▶ **Work to complete**
A line qualifies if it holds the string "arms". Copy every qualifying line from the records.

▽

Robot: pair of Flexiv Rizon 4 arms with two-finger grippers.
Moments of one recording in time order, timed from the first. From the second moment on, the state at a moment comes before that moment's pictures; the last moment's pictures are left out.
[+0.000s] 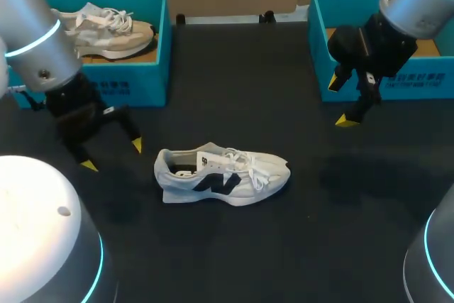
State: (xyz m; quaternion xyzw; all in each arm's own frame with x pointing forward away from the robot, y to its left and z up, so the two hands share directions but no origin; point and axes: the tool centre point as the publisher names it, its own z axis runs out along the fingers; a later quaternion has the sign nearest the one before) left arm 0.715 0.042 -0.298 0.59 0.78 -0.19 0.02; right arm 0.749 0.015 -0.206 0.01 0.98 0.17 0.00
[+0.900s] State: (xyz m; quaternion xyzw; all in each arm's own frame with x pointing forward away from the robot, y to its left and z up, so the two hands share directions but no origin) left arm 0.744 0.088 -0.344 0.22 0.88 -0.41 0.00; right arm 0.749 0.015 -0.206 0.01 0.98 0.17 0.00
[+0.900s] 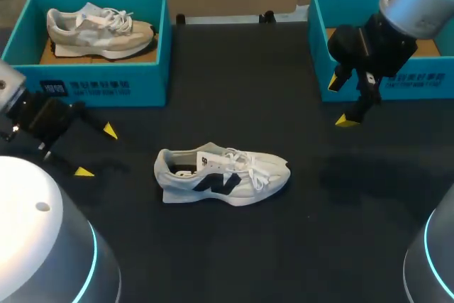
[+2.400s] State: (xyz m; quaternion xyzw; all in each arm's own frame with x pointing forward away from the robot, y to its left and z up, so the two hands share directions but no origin) left arm 0.739 0.094 -0.373 0.02 0.84 -0.55 -0.05; right arm 0.749 0.015 -0.206 0.01 0.98 0.17 0.00
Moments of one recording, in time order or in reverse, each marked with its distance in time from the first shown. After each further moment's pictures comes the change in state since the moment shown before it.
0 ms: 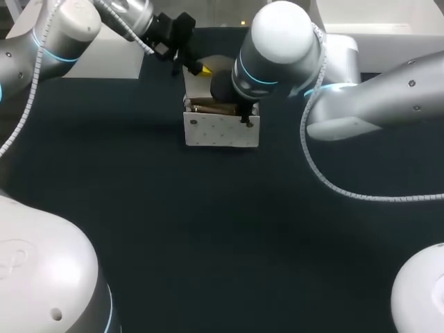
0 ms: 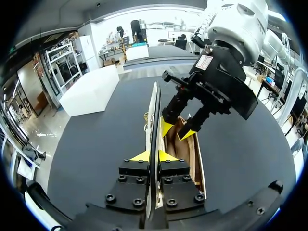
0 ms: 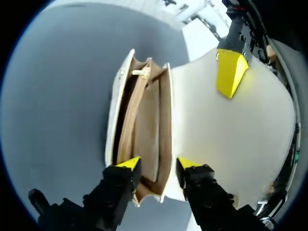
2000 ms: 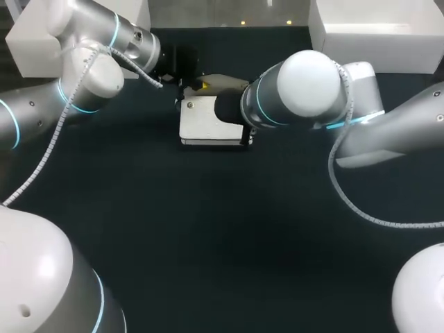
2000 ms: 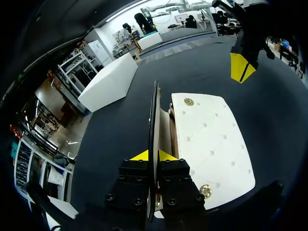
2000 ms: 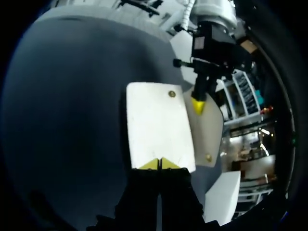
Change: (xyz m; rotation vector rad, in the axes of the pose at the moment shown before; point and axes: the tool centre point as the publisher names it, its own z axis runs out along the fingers) left arm -0.044 0.069 0.045 -0.097 -0.281 0.183; right arm 0.052 0.004 -0.020 -0.085 -0.085 0.096
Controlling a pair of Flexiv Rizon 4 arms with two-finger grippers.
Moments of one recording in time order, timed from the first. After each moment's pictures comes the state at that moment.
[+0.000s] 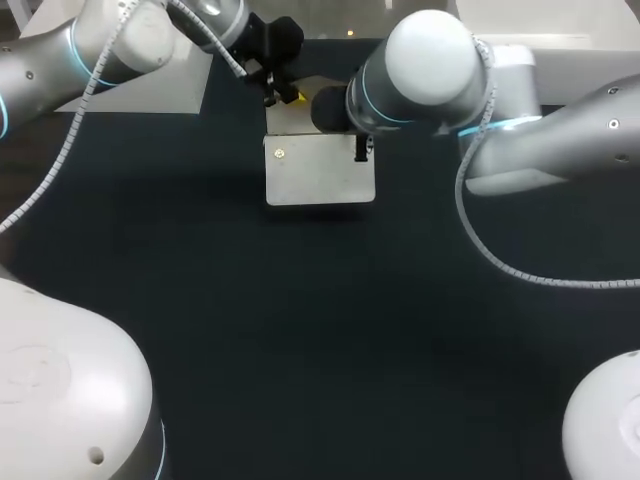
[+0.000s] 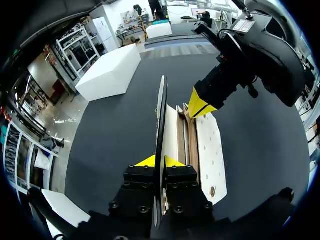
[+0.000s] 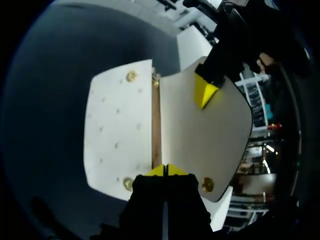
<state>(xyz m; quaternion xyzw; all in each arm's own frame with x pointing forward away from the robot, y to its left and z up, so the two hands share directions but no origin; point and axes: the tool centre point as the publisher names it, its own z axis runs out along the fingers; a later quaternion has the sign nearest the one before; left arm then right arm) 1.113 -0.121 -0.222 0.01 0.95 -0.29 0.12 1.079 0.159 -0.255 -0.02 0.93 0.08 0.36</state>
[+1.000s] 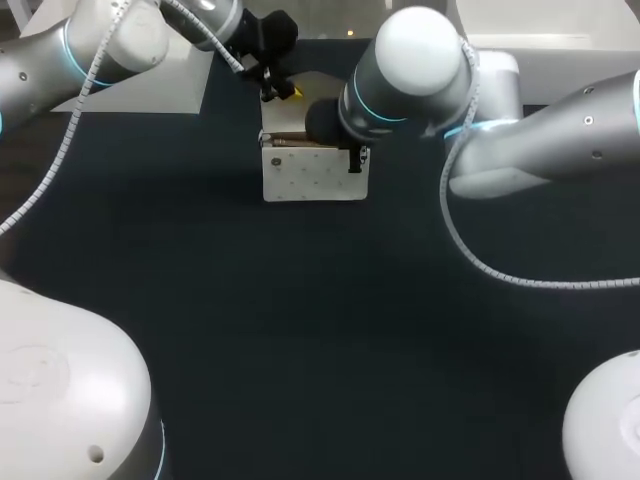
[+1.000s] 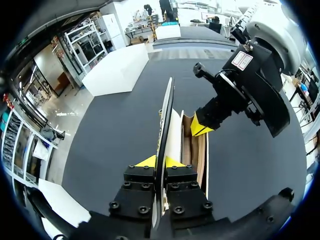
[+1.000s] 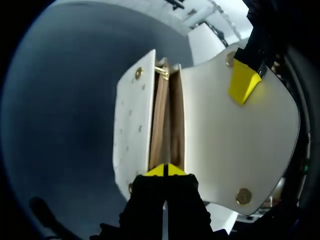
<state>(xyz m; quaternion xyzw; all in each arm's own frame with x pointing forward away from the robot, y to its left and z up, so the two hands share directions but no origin) 1.116 -0.114 -0.215 -0.03 0.95 -0.30 0.12 1.079 0.171 -0.293 -0.03 0.94 0.08 0.32</state>
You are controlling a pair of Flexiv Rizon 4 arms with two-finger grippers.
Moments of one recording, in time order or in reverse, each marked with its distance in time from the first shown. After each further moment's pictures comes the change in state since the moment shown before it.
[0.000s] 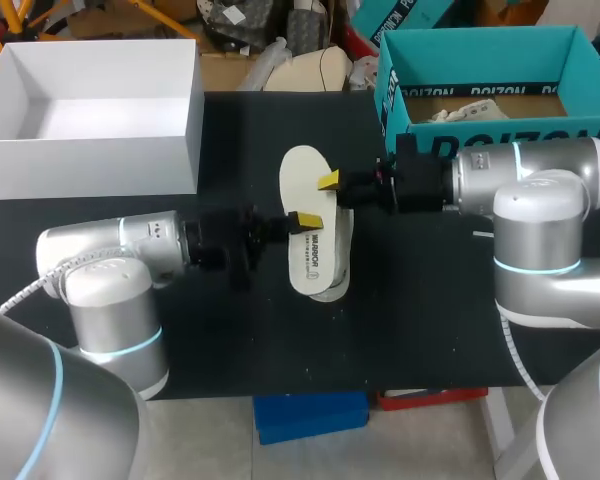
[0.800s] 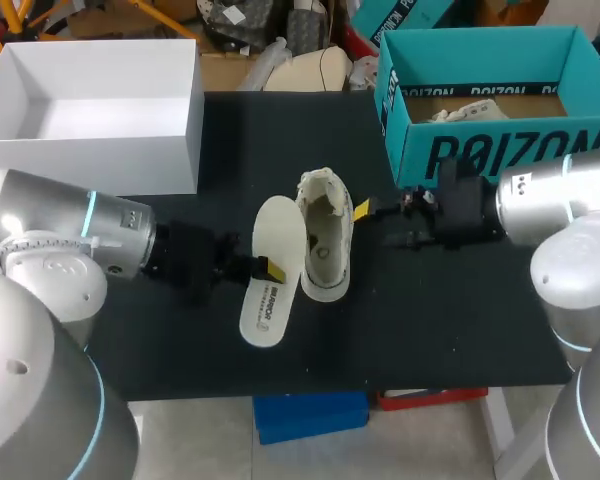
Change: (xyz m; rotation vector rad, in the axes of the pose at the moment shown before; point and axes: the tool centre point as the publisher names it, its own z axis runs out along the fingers) left arm 0.016 -0.069 -0.069 0.203 0.456 -0.026; right arm -0.007 -0.068 -0.078 -0.118 -0.413 -0.050
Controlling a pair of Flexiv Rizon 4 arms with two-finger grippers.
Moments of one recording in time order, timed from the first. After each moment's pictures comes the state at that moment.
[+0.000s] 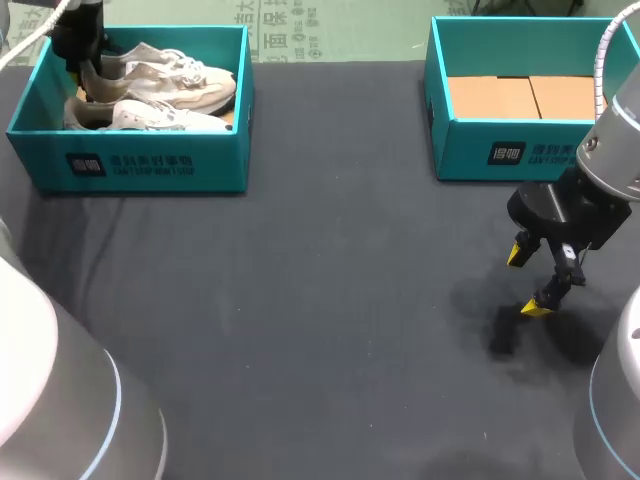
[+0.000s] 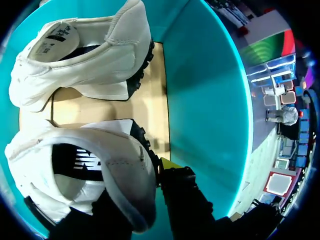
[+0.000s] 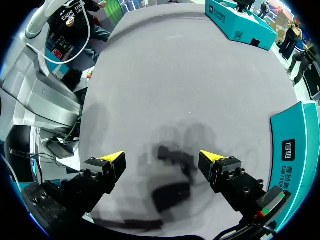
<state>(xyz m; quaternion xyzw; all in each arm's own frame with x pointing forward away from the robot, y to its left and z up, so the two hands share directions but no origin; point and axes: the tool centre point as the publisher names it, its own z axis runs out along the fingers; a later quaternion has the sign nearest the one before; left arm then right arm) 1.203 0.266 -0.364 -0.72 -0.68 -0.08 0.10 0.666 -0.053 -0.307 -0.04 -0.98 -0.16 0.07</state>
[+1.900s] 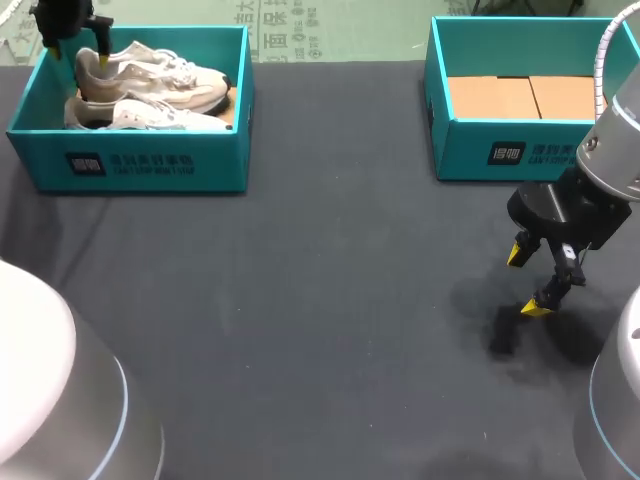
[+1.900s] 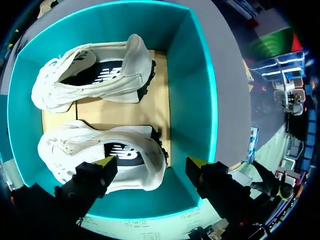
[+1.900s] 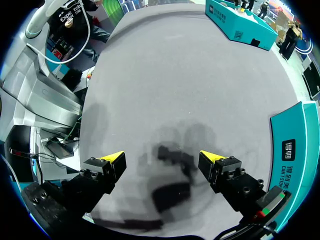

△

▶ **Exercise response**
Robot: pair of Flexiv Rizon 4 arms with two-finger grippers.
Controlling a pair of Flexiv Rizon 4 arms with two-finger grippers.
You are controlling a pair of Flexiv Rizon 4 arms with two-finger grippers.
Controlling a pair of Flexiv Rizon 4 arms with two-finger grippers.

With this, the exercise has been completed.